Живая куколка! Не душу и не сердце Я так в Вас полюбил, а голоса красу, Да милую игру шопеновского скерцо, И очи синие, и русую косу. Вот поженились мы, и вот Вы мать, и Ваше Дитя во чреве день за днем растет. Вы мне милы — и нет оправы краше К той новой книге жизни, что придет. Июнь 1910

БУДУЩАЯ МАТЬ

Вечер тихий как-то просто Завершает бытие. Аист белый, чернохвостый Полетел в гнездо свое. Я иду такой порою, Грузный шаг держу ровней, Вечер веет тишиною. Всё же что-то слышно в ней. Может, это чует ухо — Аист в вышине летит, Иль ребенка сердце глухо, Глухо так во мне стучит. Июнь 1910

«Скрыта в поле цветами могила…»

Скрыта в поле цветами могила, Заросла всюду дикой травой, Да и память людская забыла, Кто находится тут под землей. И наверно, никто не узнает, Что не просто песчаный курган, А давно здесь могила степная Поднялась, где бушует бурьян. Да не так ли от вас я скрываю Речи блеск, не довел до сердец И печаль, что мне грудь разрывает, От которой так чахнет певец? Июнь 1910

«Вот и ночь. Засверкали слезами высоты немые…»

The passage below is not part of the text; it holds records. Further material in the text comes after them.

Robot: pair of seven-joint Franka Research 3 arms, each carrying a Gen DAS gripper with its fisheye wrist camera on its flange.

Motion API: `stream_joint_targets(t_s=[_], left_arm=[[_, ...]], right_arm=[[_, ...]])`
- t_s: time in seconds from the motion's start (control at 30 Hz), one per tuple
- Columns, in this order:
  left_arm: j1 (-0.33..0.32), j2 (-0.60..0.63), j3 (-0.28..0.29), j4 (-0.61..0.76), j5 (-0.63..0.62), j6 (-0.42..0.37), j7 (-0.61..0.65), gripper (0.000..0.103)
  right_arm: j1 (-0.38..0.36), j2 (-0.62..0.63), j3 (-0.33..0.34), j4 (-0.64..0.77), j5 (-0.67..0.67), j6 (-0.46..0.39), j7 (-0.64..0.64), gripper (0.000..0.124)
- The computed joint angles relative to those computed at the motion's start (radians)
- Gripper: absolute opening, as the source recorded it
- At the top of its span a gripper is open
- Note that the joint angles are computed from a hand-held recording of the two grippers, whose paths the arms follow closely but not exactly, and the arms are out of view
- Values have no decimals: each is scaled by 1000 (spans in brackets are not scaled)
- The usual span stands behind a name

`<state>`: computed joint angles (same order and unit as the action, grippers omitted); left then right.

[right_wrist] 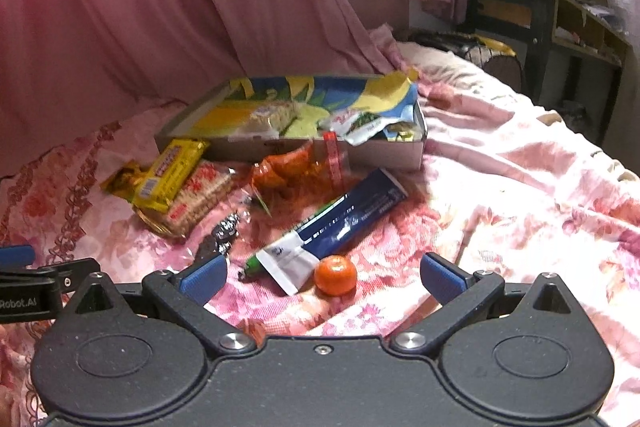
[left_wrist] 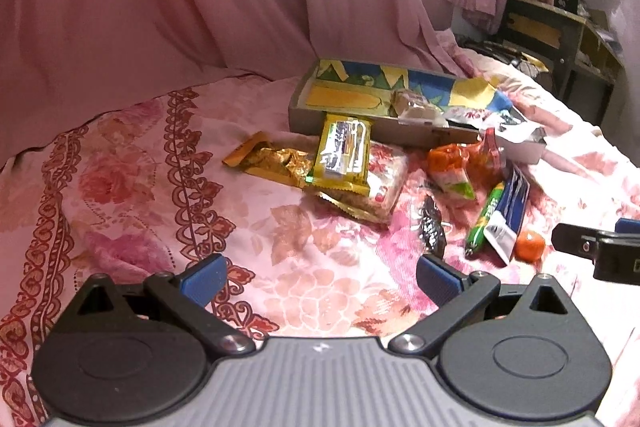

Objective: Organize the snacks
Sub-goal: 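Withdraw both tools from the tray back over the remaining snacks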

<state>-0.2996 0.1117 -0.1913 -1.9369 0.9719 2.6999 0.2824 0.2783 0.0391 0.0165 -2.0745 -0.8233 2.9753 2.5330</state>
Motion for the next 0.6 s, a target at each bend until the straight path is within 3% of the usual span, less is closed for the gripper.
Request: stream_joint_targets(t_s=[0.37,0.6], left_arm=[[0,25,10,5,13,26,48,102],[-3,59,16,37,-7,55,124,102]], right_arm=[[22,37,5,25,241,-42,-219,102],[18,104,19,91,568,-74,-512,102]])
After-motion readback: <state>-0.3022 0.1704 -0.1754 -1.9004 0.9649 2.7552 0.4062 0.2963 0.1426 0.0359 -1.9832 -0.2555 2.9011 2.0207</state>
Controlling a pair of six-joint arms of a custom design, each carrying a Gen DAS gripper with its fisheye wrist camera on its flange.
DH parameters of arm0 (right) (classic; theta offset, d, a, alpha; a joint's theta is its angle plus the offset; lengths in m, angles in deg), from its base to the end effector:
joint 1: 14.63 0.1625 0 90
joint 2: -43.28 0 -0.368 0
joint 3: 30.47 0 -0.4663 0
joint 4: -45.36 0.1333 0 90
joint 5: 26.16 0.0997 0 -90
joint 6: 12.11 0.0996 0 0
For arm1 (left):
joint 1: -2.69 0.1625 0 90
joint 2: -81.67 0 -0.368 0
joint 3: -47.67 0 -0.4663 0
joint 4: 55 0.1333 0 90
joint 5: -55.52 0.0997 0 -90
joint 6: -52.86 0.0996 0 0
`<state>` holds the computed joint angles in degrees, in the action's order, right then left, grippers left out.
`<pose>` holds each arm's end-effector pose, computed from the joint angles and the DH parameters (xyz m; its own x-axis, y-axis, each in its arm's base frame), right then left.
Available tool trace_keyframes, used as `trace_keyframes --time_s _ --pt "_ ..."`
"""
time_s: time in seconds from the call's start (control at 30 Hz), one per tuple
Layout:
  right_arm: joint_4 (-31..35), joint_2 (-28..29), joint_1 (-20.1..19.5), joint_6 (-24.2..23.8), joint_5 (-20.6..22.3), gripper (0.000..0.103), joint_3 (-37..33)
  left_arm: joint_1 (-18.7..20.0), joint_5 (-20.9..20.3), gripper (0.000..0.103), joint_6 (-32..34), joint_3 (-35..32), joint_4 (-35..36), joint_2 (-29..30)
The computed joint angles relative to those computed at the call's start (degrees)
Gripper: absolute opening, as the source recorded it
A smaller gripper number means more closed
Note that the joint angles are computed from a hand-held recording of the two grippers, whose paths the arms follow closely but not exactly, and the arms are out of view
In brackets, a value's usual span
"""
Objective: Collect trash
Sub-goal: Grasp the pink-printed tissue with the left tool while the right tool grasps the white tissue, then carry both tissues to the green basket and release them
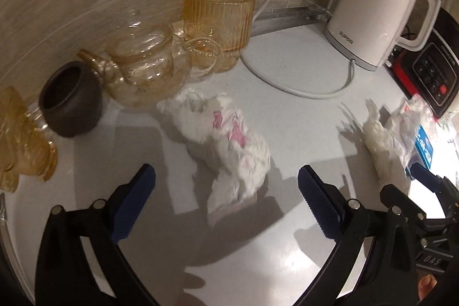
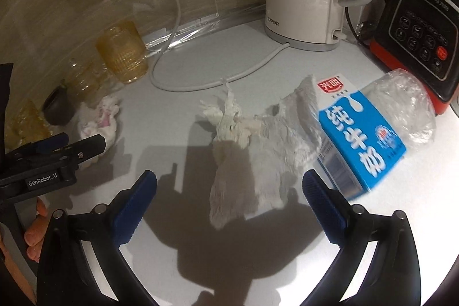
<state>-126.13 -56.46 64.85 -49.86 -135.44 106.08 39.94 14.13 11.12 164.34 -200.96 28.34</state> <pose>0.0169 -0.4589 0.2491 -0.7798 -0.1112 0.6161 -0.4396 0.7980 -0.4122 -0.2875 -0.4800 -0.0372 -0.7669 0.0366 -0.6407 0.3737 0.8371 -0.3995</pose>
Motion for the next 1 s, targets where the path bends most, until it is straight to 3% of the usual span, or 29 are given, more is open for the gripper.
trace_keyframes --time_s 0.27,0.43,0.5,0.63,0.8,1.0 --pt "-5.17 6.70 0.09 -2.53 -1.08 0.098 -2.62 1.93 0.68 0.094 1.77 -3.77 -0.58 3.53" --pt "-5.50 7.80 -0.15 -3.05 -1.18 0.067 -3.19 2.67 0.38 0.067 1.33 -4.76 0.15 4.37" --pt "-6.48 7.86 -0.20 -3.64 -1.36 0.060 -2.93 2.42 1.35 0.059 1.07 -4.68 0.64 4.43" --pt "-5.81 7.17 -0.44 -4.02 -0.61 0.037 -2.79 2.31 0.92 0.035 1.24 -4.26 0.58 3.82" --pt "-3.13 5.14 -1.07 -2.90 0.82 0.030 -2.57 0.98 1.59 0.019 0.49 -2.04 0.40 1.61" --pt "-0.20 0.30 -1.74 -1.64 3.33 0.029 -0.73 -1.46 1.90 0.018 -0.31 0.37 0.77 -1.06"
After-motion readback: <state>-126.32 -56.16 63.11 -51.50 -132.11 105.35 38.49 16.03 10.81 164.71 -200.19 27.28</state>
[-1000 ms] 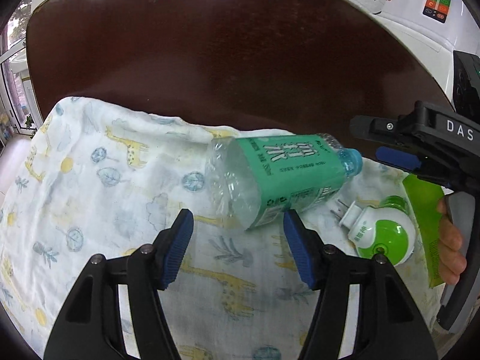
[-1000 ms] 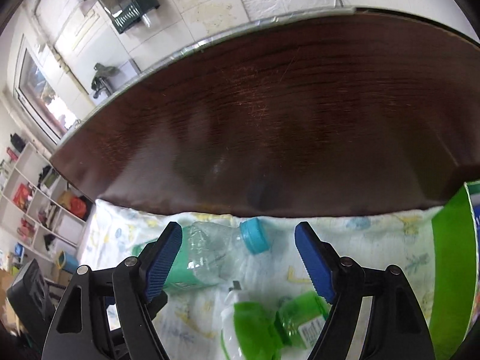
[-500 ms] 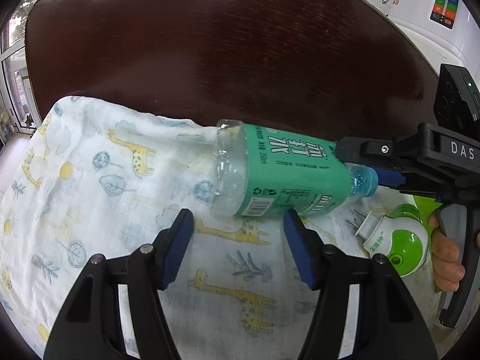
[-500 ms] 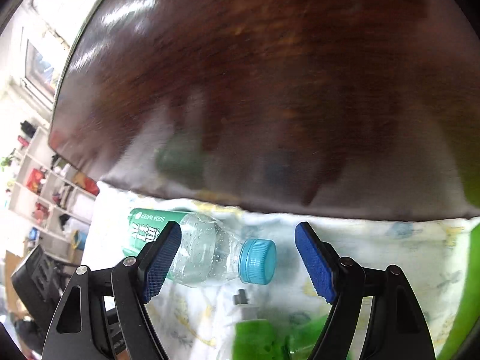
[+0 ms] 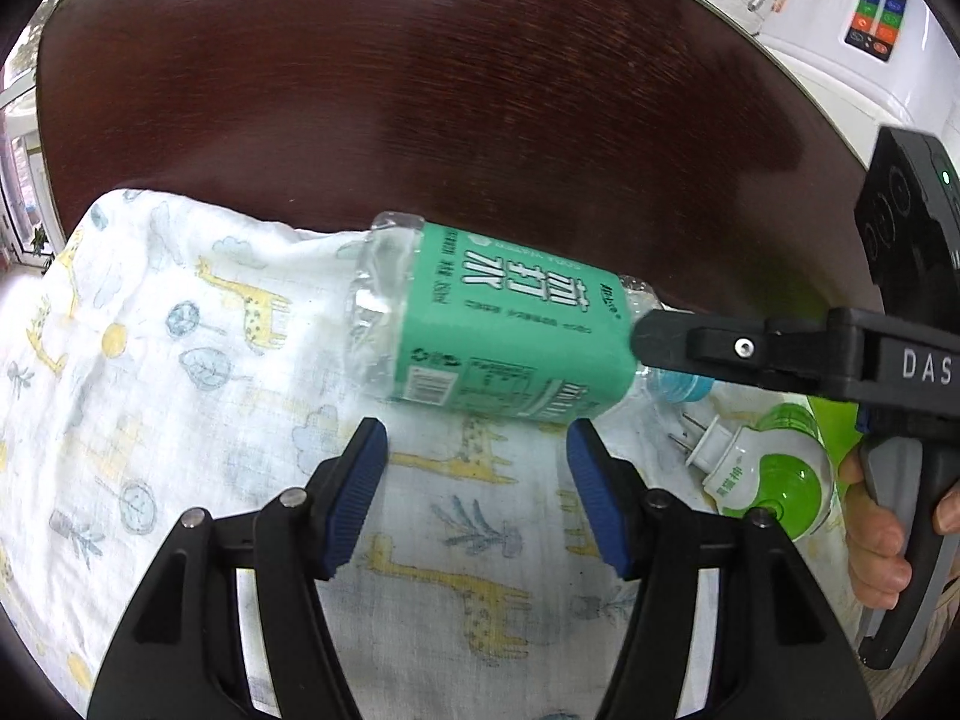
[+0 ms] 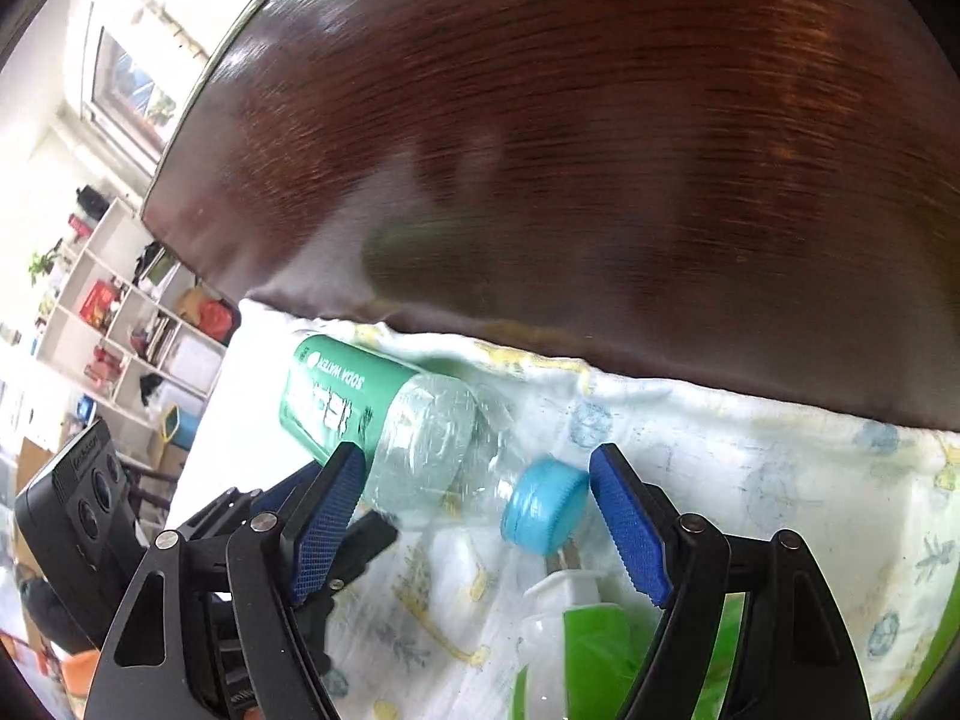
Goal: Organize rigid objects
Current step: 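Grasp the soda water bottle around its middle with the right gripper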
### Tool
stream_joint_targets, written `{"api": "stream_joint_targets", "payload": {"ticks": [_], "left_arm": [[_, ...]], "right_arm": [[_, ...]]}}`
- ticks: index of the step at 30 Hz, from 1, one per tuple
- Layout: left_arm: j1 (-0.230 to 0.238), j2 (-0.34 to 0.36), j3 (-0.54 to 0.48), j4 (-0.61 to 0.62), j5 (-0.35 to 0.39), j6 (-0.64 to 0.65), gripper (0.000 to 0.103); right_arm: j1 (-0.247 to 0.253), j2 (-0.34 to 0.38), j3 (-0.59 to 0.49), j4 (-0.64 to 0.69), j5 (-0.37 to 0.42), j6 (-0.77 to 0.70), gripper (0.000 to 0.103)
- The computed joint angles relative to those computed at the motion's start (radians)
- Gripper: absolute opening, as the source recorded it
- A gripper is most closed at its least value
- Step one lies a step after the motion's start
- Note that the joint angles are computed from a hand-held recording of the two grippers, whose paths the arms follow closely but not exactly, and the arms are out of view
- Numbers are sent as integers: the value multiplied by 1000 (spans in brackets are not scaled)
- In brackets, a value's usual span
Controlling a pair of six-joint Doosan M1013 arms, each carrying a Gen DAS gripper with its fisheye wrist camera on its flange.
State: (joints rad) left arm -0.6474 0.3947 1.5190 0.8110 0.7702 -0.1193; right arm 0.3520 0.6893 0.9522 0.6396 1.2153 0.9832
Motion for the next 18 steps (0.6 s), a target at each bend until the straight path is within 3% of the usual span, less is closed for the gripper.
{"api": "stream_joint_targets", "payload": {"ticks": [3, 6, 9, 18], "left_arm": [[3, -9, 16, 10, 9, -30, 62], [1, -11, 18, 32, 41, -52, 72], [2, -18, 18, 37, 62, -54, 73], [8, -46, 52, 25, 36, -58, 76]], "right_arm": [[-11, -4, 6, 1, -1, 9, 79], [-18, -3, 5, 2, 4, 5, 79], [-19, 3, -5, 3, 11, 8, 79], [-25, -2, 1, 6, 5, 16, 79]]}}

Вот и ночь. Засверкали слезами высоты немые, Жадно тянут росу зеленя запыленные хлеба. Только росы падут, раскрываются краски ночные, Раскрывается сердце мое под слезинками неба. И не высказать мне, как в ту пору оно потеплело, Как доверчиво, нежно горячие речи шептало; Но безмолвное небо, услыша их, всё потемнело, И слеза покатилась по тучам и в сумрак упала. 1910

«Тихие мои все песни, темные, как уголь черный…»

Тихие мои все песни, темные, как уголь черный, Но они заблещут жаром, если их в огне мученья Раскалит душа моя; А погаснет — заиграют, словно самоцветов зерна, И, застывши, превратятся в драгоценные каменья В час, как лягу в землю я. 1910

РОМАНС («Не найти мне покоя ни темною ночью, ни днем…»)

Не найти мне покоя ни темною ночью, ни днем, Ведь любовь меня мучает, жжет нестерпимым огнем. Всё же знаю: чтоб боль от ожога скорей заглушить, Надо только на рану холодной земли положить. Мне, наверно, придется накрыться землею сырой, Чтоб мученья унять и забыть ту, любимую мной. 1910

«Этот источник, что раньше волну свою нес к океану…»

Этот источник, что раньше волну свою нес к океану, Высох, и нет уж его — не ласкают дрожащие струи Мощную грудь океана, ввысь улетели, на небо, Паром прозрачным, и там превратились они в стаю тучек. Только не могут они позабыть океан многошумный И в небесах — и теперь отражаются в глади зеркальной. 1910 (?)